When her colleagues who are men were not able to attend the follow up meetings, the other stakeholders had no other choice but to direct their questions to her. This opportunity was pivotal in her founder journey because it empowered her to break the stereotypes and prove that she was the right person for the job. By demonstrating her knowledge and passion she earned the respect of their stakeholders. Now Aija reflects that while she wishes her expertise was not questioned, but she’s also more at ease, knowing she doesn’t have to prove herself to anyone. “In the end we want the deal to happen, we are not there to prove anyone’s worth. The business has to grow, and we shouldn’t let our egos go into play,” when trying to make a deal.
Empowering other women
Aija shares more about her story and the stories of other women founders through her podcast: Baltic Boss Babes. One evening when she was chatting to one of her friends who is a CEO within the hospitality industry, they realised that despite the difference in their fields, they shared challenges such as being overlooked and undervalued. Together they hope to inspire more women to take that leap of faith and begin their founder journey despite the challenges stacked against them because “it’s a lot of fun.” They feature women from all around the world and have a waiting list of 30 founders who want to feature on their podcast before the end of the year.

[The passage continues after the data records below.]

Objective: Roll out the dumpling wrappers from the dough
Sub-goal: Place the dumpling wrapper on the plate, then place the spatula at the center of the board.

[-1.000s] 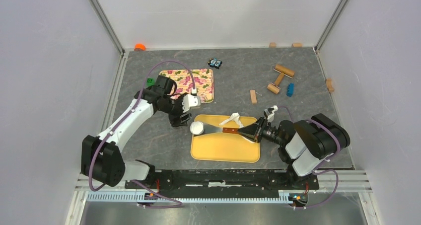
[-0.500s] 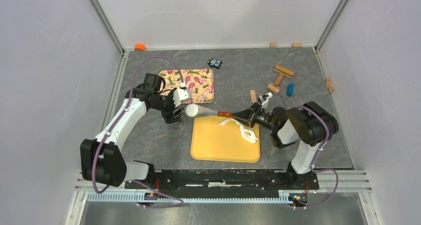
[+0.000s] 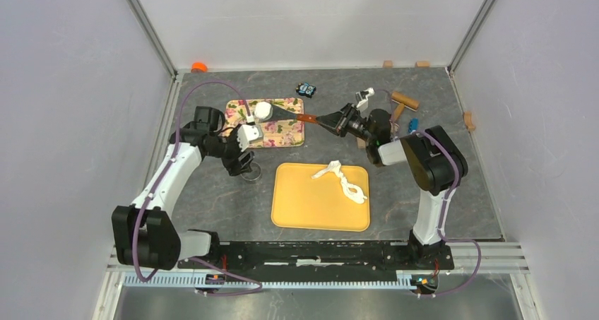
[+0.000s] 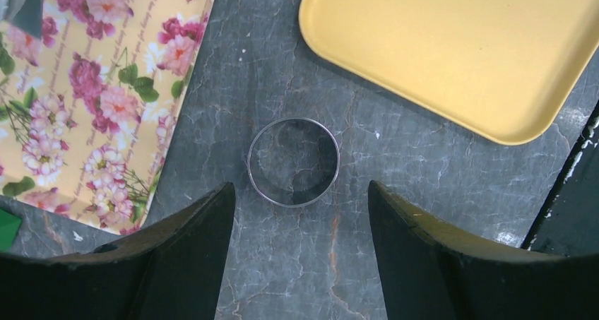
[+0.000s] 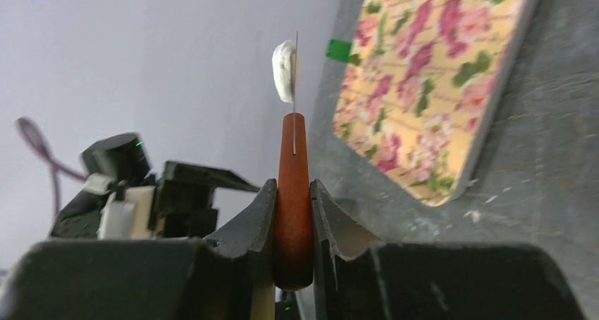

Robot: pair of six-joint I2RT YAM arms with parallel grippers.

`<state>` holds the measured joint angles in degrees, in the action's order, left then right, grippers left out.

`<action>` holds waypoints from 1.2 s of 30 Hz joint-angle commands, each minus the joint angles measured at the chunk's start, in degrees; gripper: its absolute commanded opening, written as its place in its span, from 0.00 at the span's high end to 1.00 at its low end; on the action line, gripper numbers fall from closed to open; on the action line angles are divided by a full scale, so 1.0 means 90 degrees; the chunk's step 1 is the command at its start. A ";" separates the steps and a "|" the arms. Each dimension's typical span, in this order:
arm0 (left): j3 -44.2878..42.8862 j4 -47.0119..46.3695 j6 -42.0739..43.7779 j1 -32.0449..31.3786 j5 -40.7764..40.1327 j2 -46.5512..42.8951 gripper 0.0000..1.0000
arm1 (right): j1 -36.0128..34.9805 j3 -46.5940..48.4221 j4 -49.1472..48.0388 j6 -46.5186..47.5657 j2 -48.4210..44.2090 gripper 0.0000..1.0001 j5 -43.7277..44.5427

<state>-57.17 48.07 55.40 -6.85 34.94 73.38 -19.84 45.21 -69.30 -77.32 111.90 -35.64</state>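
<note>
My right gripper (image 3: pixel 332 121) is shut on the brown handle of a spatula (image 3: pixel 308 118). A small flat white dumpling wrapper (image 3: pixel 263 110) rides on its blade, above the floral board (image 3: pixel 285 131). In the right wrist view the handle (image 5: pixel 293 157) sits between the pads, and the wrapper (image 5: pixel 284 71) clings to the thin blade, seen edge-on. A ragged strip of dough (image 3: pixel 346 181) lies on the yellow tray (image 3: pixel 311 210). My left gripper (image 4: pixel 300 187) is open and empty, hovering just over a clear round cup (image 4: pixel 293 162) on the table between board (image 4: pixel 92 87) and tray (image 4: pixel 452 44).
A wooden rolling pin (image 3: pixel 398 112), wooden blocks (image 3: pixel 361 138) and a blue piece (image 3: pixel 413 127) lie at the back right. A small black toy (image 3: pixel 306 90) sits behind the board, an orange cap (image 3: pixel 199 67) in the far left corner. White walls enclose the table.
My right gripper has carried the spatula and wrapper from the yellow tray back and left to above the floral board. The dough strip has stretched out on the tray. My left arm drew back leftward.
</note>
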 commanded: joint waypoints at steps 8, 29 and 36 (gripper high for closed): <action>-0.0015 0.0189 0.0150 0.0411 0.0373 0.0017 0.24 | -0.0224 0.1835 0.3719 0.2604 0.0223 1.00 0.0942; -0.0067 0.0163 0.0080 0.0510 0.0367 0.0028 0.22 | -0.0345 0.2794 0.5923 0.4942 -0.1514 1.00 0.1576; 0.0271 -0.0585 -0.0461 0.0554 0.0222 -0.0195 0.19 | -0.0911 0.1698 0.7298 0.8647 -0.4110 1.00 0.4246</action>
<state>-55.92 47.70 55.31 -2.55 36.23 73.76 -24.25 64.23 -8.93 -22.96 88.23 -14.81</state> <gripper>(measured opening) 0.801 0.232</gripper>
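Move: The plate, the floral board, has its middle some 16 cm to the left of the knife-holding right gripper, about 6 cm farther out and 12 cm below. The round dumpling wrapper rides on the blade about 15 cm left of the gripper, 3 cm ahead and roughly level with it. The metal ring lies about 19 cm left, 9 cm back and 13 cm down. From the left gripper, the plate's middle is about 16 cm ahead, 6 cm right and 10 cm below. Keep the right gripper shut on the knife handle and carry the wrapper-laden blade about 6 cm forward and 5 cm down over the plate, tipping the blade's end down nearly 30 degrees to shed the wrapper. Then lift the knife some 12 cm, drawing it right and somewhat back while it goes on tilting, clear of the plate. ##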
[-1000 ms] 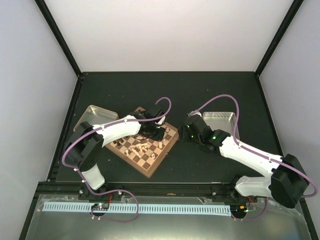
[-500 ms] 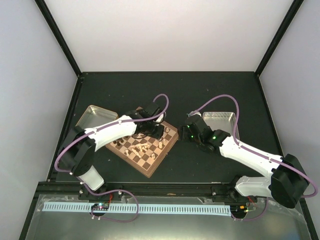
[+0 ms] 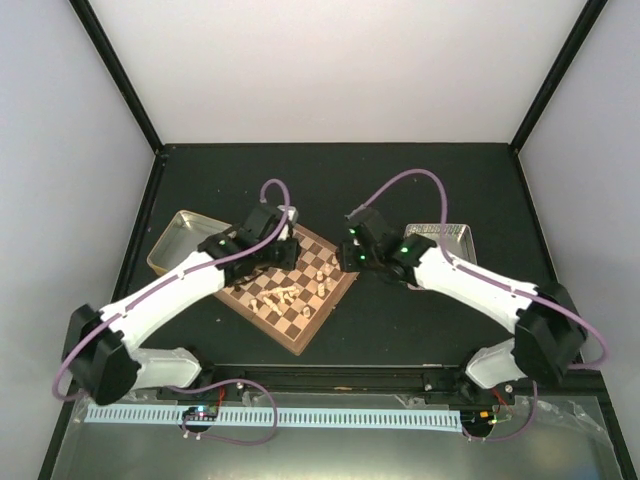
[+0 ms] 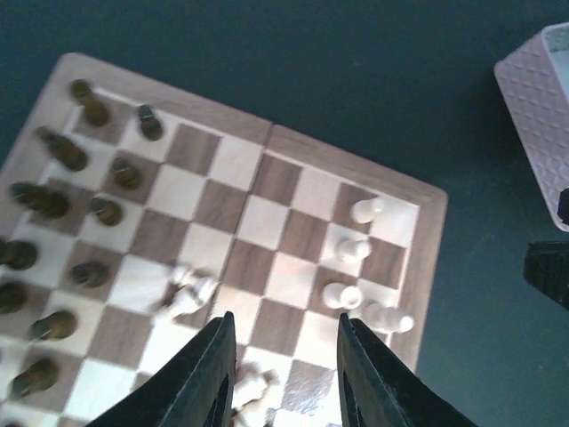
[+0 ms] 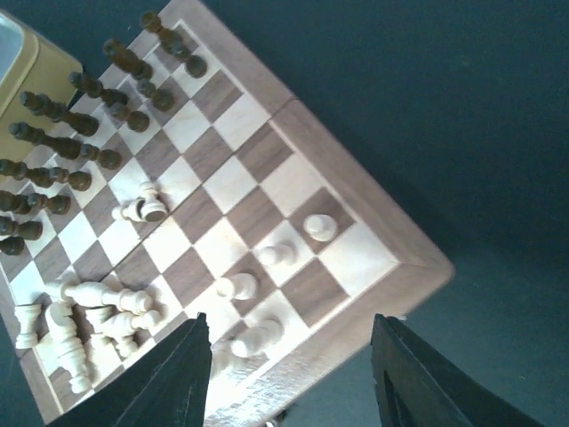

“A lot of women are struggling with the fact that they are scared about whether or not they will make it, and what everyone will think if [they] quit [their] job and start something completely different.” To them, Aija would like to say, in the famous words of Nike, “just do it,” she continues “we can learn and adapt to almost anything, and so fulfilling some of your desires is an absolute must for women because there is nothing more fulfilling than feeling like something you created brings value to others and to yourself as well.”